Every geometry textbook has formulas for the circumference (\(C = 2 \pi r\)) and area (\(A = \pi r^2\)) of a circle. But where do these come from? How can we prove them?
Well, the first is more a definition than a theorem: the number \(\pi\) is usually defined as the ratio of a circle’s circumference to its diameter: \(\pi = C/(2r)\). Armed with this, we can compute the area of a circle. Archimedes’ idea (in 260 BCE) was to approximate this area by looking at regular \(n\)-sided polygons drawn inside and outside the circle, as in the diagram below. Increasing \(n\) gives better and better approximations to the area.
Look first at the inner polygon. Its perimeter is slightly less than the circle’s circumference, \(C = 2 \pi r\), and the height of each triangle is slightly less than \(r\). So when reassembled as shown, the triangles form a rectangle whose area is just under \(C/2\cdot r = \pi r^2\). Likewise, the outer polygon has area just larger than \(\pi r^2\). As \(n\) gets larger, these two bounds get closer and closer to \(\pi r^2\), which is therefore the circle’s area.
Archimedes used this same idea to approximate the number \(\pi\). Not only was he working by hand, but the notion of “square root” was not yet understood well enough to compute with. Nevertheless, he was amazingly able to use 96-sided polygons to approximate the circle! His computation included impressive dexterity with fractions: for example, instead of being able to use \(\sqrt{3}\) directly, he had to use the (very close!) approximation \(\sqrt{3} > 265/153\). In the end, he obtained the bounds \( 3\frac{10}{71} < \pi < 3\frac{1}{7} \), which are accurate to within 0.0013, or about .04%. (In fact, he proved the slightly stronger but uglier bounds \(3\frac{1137}{8069} < \pi < 3\frac{1335}{9347}\). See this translation and exposition for more information on Archimedes’ methods.)

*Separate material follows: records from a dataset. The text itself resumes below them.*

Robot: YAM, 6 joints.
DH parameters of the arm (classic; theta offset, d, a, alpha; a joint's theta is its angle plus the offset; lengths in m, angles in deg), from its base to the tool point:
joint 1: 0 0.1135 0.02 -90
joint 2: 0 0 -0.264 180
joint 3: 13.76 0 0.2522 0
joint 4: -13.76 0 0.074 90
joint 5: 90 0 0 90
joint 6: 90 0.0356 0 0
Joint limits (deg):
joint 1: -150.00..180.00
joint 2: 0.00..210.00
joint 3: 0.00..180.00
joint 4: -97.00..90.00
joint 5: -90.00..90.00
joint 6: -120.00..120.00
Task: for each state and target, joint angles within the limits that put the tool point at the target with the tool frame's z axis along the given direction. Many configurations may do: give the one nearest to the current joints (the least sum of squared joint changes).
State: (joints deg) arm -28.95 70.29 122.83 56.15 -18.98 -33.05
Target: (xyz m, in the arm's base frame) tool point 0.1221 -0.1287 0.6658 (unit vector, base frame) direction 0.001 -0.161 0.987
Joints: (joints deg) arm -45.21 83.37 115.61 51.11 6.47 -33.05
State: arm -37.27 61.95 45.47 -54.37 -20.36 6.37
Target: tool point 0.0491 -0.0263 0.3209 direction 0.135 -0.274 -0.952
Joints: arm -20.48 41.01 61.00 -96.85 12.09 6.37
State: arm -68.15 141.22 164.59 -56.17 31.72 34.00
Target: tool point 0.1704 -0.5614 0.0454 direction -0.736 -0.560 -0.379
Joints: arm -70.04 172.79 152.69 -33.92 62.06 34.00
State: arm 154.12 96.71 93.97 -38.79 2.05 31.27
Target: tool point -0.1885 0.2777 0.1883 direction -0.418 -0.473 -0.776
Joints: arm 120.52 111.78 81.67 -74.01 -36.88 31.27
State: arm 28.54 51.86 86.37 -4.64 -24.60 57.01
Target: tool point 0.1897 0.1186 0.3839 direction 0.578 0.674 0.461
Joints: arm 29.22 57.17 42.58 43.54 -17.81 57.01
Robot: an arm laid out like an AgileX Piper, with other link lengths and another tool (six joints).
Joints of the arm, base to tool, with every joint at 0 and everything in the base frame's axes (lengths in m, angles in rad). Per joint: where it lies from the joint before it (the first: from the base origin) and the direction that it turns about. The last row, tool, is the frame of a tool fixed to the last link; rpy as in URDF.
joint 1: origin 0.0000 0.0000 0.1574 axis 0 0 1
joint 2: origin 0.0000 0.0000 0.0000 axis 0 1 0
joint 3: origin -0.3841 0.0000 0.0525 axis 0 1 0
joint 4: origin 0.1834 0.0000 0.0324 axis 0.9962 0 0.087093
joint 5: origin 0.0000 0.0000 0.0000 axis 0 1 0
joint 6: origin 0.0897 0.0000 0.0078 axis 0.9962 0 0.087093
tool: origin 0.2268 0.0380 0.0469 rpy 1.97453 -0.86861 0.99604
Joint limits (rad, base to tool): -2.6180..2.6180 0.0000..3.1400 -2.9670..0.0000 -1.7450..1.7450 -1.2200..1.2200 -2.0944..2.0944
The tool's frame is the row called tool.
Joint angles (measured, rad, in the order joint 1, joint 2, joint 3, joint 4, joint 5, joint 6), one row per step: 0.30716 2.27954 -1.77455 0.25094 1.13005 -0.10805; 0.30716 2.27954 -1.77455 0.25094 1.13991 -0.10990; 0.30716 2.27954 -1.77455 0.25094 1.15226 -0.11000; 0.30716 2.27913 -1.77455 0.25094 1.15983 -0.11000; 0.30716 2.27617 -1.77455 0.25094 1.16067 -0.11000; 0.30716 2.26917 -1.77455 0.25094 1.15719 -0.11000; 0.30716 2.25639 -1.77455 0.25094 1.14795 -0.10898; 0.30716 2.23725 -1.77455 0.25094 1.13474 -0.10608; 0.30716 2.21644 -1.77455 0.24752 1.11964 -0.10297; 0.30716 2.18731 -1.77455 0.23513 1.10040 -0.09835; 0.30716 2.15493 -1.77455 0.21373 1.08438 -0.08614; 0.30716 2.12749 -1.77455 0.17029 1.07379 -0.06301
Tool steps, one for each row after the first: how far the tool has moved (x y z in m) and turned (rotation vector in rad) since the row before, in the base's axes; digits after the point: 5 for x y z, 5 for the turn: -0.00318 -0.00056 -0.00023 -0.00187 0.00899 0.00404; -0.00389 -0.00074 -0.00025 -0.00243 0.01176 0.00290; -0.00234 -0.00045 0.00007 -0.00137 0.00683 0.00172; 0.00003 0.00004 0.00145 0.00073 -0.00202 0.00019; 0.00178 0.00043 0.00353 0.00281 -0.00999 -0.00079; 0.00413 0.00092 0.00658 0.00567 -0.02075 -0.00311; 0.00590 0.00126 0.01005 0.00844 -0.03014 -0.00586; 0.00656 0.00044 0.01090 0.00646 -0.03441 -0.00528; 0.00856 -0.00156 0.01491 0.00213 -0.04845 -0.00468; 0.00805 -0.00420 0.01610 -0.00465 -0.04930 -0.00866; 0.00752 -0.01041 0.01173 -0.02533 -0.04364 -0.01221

These ideas can be pushed further. Focus on a circle with radius 1. The area of the regular \(n\)-sided polygon inscribed in this circle can be used as an approximation for the circle’s area, namely \(\pi\). This polygon has area \(A_n = n/2 \cdot \sin(360/n)\) (prove this!). What happens when we double the number of sides? The approximation changes by a factor of $$\frac{A_{2n}}{A_n} = \frac{2\sin(180/n)}{\sin(360/n)} = \frac{1}{\cos(180/n)}.$$ Starting from \(A_4 = 2\), we can use the above formula to compute \(A_8,A_{16},A_{32},\ldots\), and in the limit we find that $$\pi = \frac{2}{\cos(180/4)\cdot\cos(180/8)\cdot\cos(180/16)\cdots}.$$ Finally, recalling that \(\cos(180/4) = \cos(45) = \sqrt{\frac{1}{2}}\) and \(\cos(\theta/2) = \sqrt{\frac{1}{2}(1+\cos\theta)}\) (whenever \(\cos(\theta/2) \ge 0\)), we can rearrange this into the fun infinite product $$\frac{2}{\pi} = \sqrt{\frac{1}{2}} \cdot \sqrt{\frac{1}{2}+\frac{1}{2}\sqrt{\frac{1}{2}}} \cdot \sqrt{\frac{1}{2}+\frac{1}{2}\sqrt{\frac{1}{2}+\frac{1}{2}\sqrt{\frac{1}{2}}}} \cdots$$ (which I found at Mathworld). (It’s ironic that this formula for a circle uses so many square roots!)